### Activity
Copy the data exactly. Images are the one exception.
►
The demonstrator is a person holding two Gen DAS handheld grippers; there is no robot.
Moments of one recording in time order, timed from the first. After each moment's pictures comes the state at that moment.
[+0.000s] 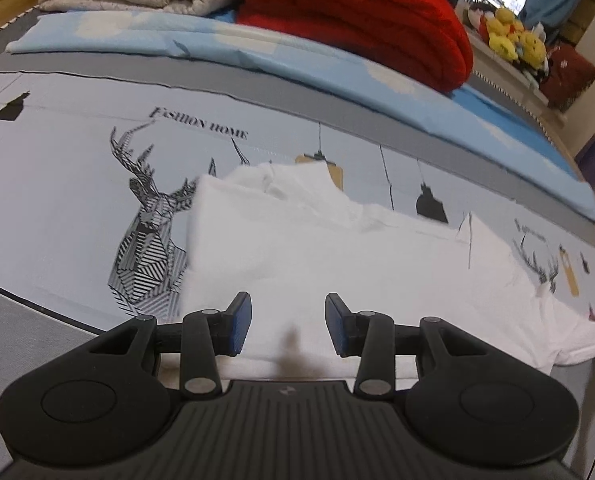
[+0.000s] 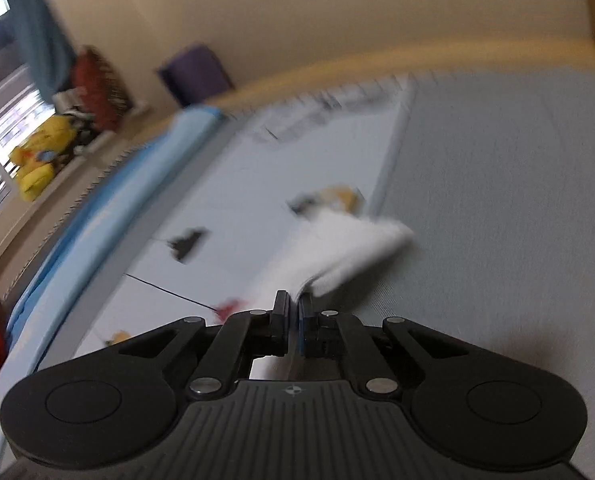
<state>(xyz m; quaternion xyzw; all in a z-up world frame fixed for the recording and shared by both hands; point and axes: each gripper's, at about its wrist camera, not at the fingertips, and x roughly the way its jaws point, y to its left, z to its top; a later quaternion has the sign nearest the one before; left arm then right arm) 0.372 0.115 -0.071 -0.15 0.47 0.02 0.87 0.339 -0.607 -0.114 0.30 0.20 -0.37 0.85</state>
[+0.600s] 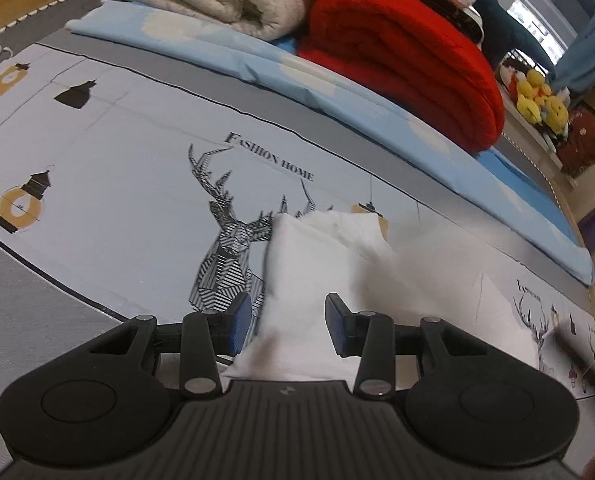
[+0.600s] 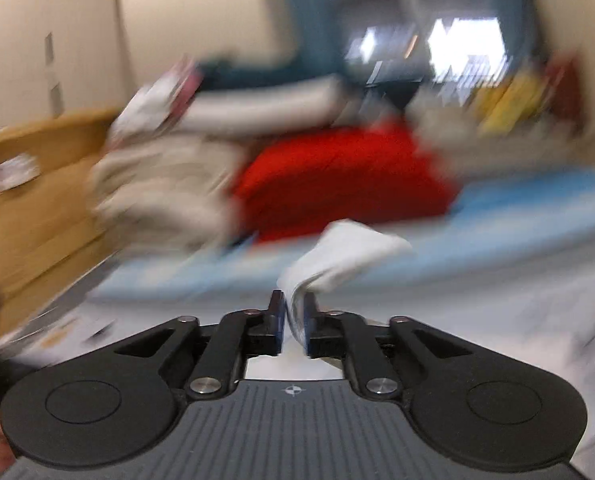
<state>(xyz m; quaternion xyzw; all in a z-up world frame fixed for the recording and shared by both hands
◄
### Answer to this task
The demonstrator is a person holding two Gen DAS handheld grippers; there is no robot.
Moments of one recording in time order, timed from the first. After each moment's pictures comes the state at that moment.
[+0.000s] 
[+0.000s] 
<state>(xyz m; quaternion xyzw; all in a z-up world frame fixed for the recording and shared by both hands; point and axes: each gripper's, at about its wrist camera, not at the fingertips, and x roughly the way its jaws point, y to its left, z to its top; a later quaternion has the sign nearest the one before; left arm then right arm) 0.372 0.115 -0.071 -0.15 0.47 0.02 0.87 0.339 -0.607 -0.114 0.30 0.20 -0.37 0.85</state>
[+0.600s] 
[+0.600s] 
<state>(xyz m; quaternion xyzw; all in a z-up world frame fixed for the recording and shared by both hands

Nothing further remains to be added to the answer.